▶ _Exercise brief_
Only lines holding "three" are needed; copy each of them from the data below.

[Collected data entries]

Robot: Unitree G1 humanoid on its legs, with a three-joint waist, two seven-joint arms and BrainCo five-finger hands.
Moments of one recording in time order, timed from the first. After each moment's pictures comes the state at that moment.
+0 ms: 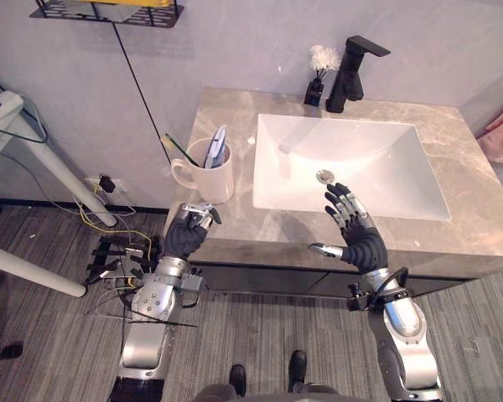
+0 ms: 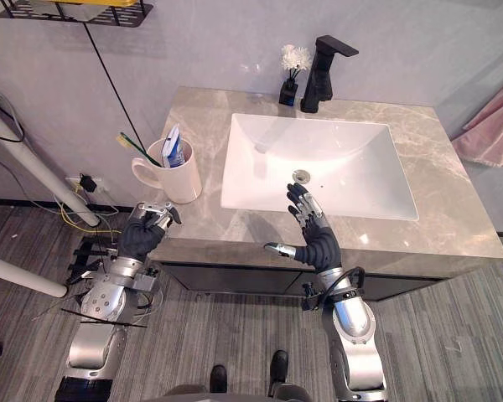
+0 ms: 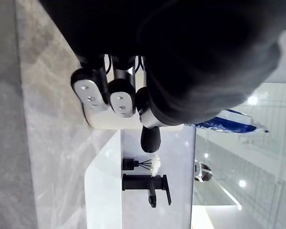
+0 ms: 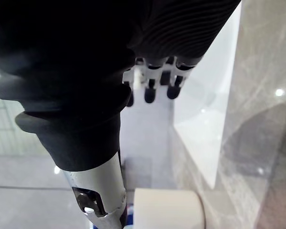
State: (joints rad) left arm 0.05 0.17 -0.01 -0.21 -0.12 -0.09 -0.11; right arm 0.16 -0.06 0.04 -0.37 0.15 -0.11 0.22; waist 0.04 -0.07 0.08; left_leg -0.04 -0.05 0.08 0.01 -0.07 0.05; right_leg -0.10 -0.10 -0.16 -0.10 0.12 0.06
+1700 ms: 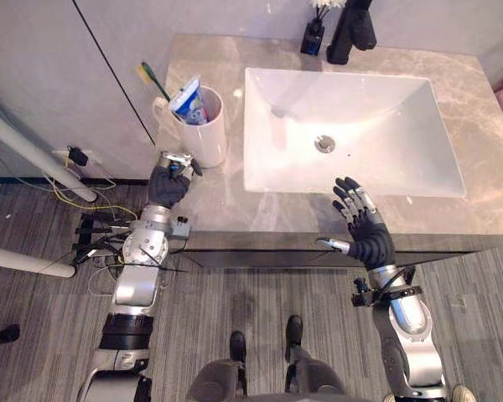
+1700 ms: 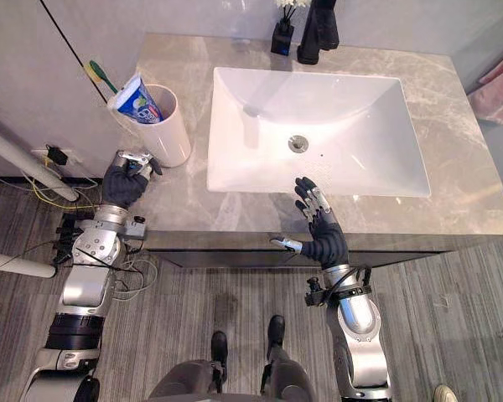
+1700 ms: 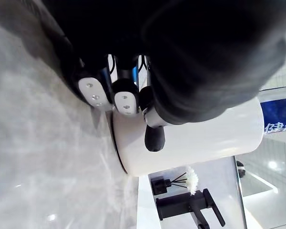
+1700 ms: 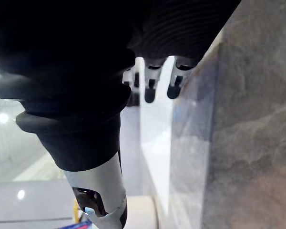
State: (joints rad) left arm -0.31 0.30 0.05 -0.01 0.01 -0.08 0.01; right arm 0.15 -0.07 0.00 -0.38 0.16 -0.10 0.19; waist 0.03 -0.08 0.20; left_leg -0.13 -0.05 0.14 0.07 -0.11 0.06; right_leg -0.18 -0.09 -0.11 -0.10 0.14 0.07
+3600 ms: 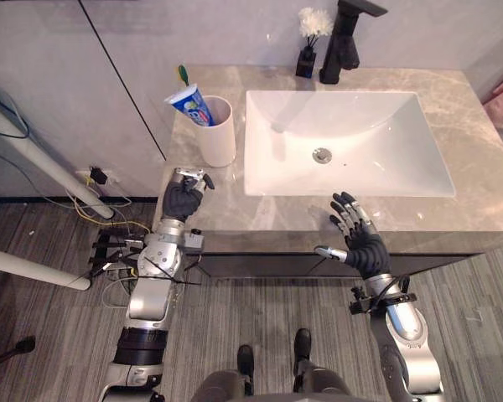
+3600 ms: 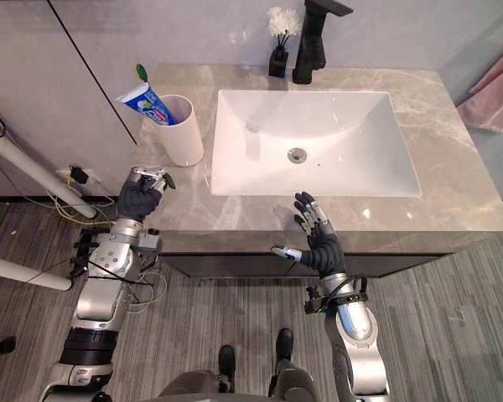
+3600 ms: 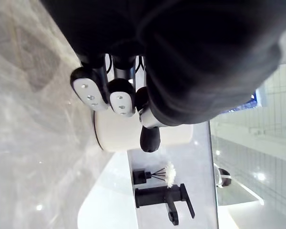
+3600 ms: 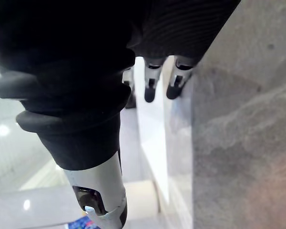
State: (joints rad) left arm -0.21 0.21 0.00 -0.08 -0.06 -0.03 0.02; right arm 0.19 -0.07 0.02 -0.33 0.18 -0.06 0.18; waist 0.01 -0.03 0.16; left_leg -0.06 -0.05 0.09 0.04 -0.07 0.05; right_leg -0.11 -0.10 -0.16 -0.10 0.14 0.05
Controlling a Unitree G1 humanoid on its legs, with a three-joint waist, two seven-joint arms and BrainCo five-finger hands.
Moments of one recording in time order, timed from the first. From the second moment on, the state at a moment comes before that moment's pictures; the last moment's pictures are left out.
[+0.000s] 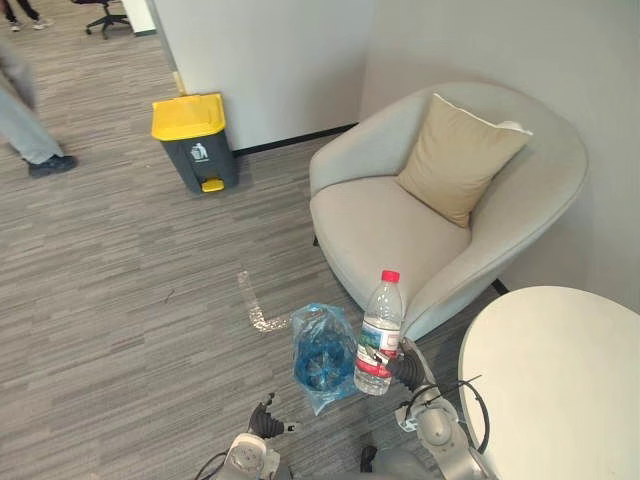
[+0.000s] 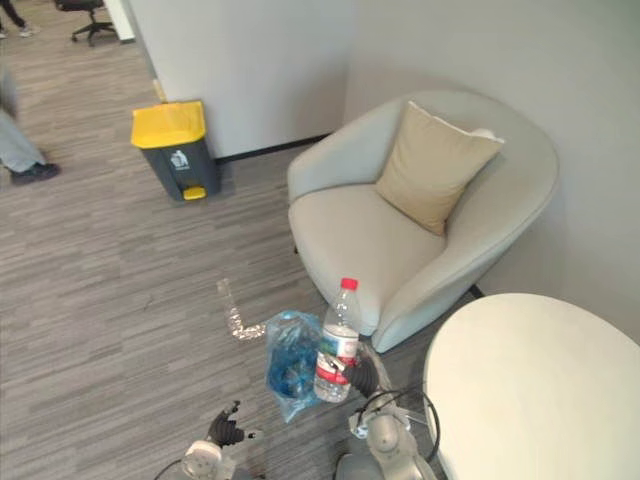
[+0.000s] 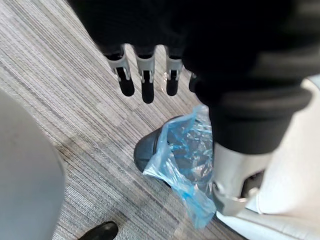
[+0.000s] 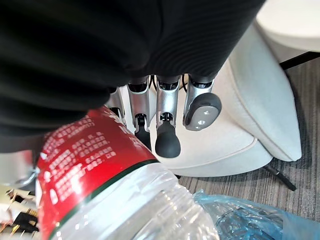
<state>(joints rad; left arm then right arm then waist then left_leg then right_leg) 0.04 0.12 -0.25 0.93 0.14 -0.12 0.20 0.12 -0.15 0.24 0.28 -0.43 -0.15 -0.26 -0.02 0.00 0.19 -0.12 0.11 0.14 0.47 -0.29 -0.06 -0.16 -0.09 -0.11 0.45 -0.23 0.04</state>
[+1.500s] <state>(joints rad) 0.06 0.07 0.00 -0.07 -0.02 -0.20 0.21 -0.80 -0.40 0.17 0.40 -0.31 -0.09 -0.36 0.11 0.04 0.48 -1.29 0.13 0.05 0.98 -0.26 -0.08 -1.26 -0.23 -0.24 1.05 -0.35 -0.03</state>
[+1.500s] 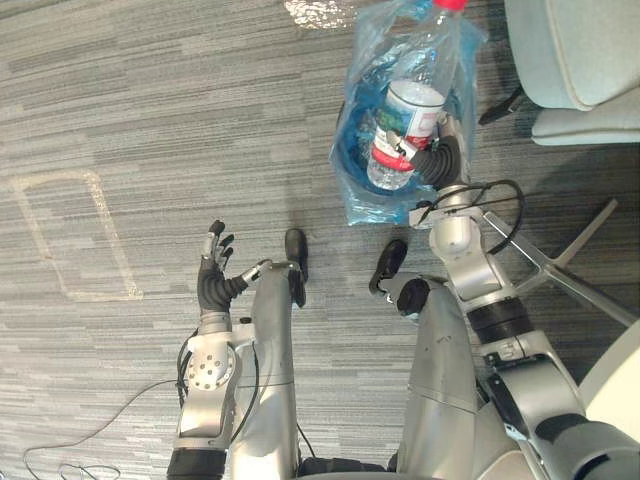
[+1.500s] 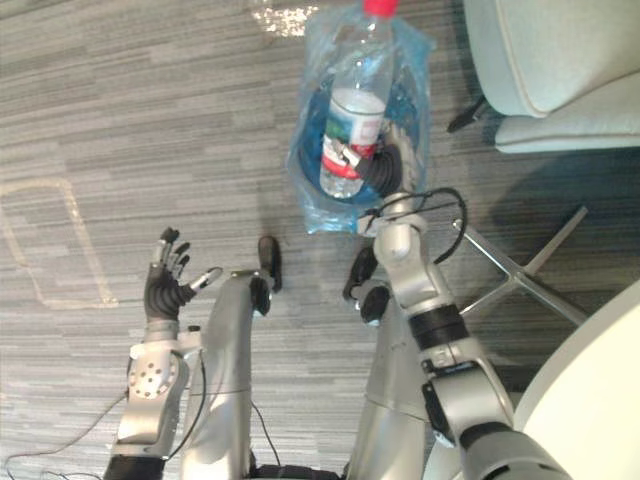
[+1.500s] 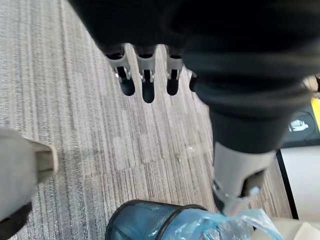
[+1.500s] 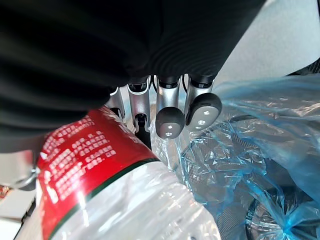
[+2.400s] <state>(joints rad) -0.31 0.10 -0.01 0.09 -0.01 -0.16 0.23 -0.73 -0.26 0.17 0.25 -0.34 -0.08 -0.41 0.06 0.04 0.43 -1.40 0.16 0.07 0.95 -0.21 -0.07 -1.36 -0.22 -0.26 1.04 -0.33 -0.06</state>
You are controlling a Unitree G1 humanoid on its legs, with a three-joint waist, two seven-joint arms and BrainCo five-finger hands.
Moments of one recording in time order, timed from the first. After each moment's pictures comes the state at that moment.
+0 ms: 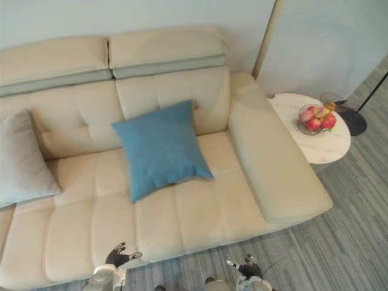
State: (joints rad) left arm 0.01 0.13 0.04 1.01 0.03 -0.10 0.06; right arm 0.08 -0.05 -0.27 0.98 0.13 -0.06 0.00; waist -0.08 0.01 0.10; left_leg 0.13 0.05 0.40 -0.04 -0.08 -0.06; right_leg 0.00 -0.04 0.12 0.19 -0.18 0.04
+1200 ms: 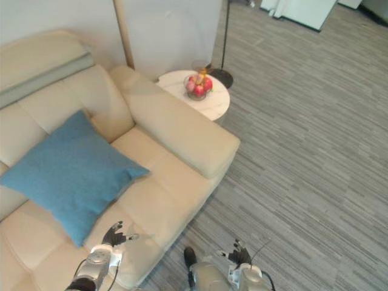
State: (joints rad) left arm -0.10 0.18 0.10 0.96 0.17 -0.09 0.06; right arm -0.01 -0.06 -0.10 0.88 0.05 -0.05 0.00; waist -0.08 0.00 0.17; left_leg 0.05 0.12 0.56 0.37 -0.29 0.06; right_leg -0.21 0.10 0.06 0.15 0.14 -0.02
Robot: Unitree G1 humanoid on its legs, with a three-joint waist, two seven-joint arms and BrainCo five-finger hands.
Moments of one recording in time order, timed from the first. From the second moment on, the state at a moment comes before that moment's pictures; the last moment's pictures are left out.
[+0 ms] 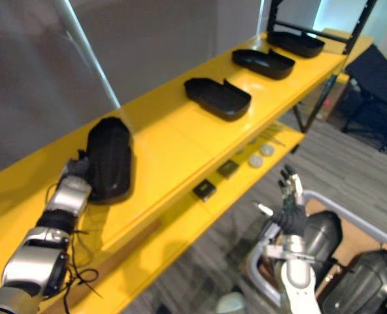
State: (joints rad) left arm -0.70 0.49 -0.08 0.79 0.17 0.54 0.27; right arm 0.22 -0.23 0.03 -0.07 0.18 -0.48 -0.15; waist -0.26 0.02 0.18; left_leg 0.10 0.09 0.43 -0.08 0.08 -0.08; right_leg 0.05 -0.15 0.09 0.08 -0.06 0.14
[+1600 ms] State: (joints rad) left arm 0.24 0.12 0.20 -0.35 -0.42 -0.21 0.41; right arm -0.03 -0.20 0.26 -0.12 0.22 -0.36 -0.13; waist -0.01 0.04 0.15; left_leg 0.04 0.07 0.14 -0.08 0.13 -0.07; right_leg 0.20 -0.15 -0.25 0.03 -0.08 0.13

▶ _Written response_
Robot: Unitree G1 humanoid on its legs, with a three-joint waist, two seven-joint arms and BrainCo five-finger hands.
Controlling a Unitree G1 humanoid on its legs, with a three-joint waist, two seven-joint arms and BrainCo five-finger hands.
You are controlling a Unitree G1 humanoid on its legs, with a three-joint waist, two seven-joint arms and BrainCo five-finger hands.
Robot: Unitree G1 humanoid on its legs, with a three-joint waist, two seven-joint arms and BrainCo five-finger hands.

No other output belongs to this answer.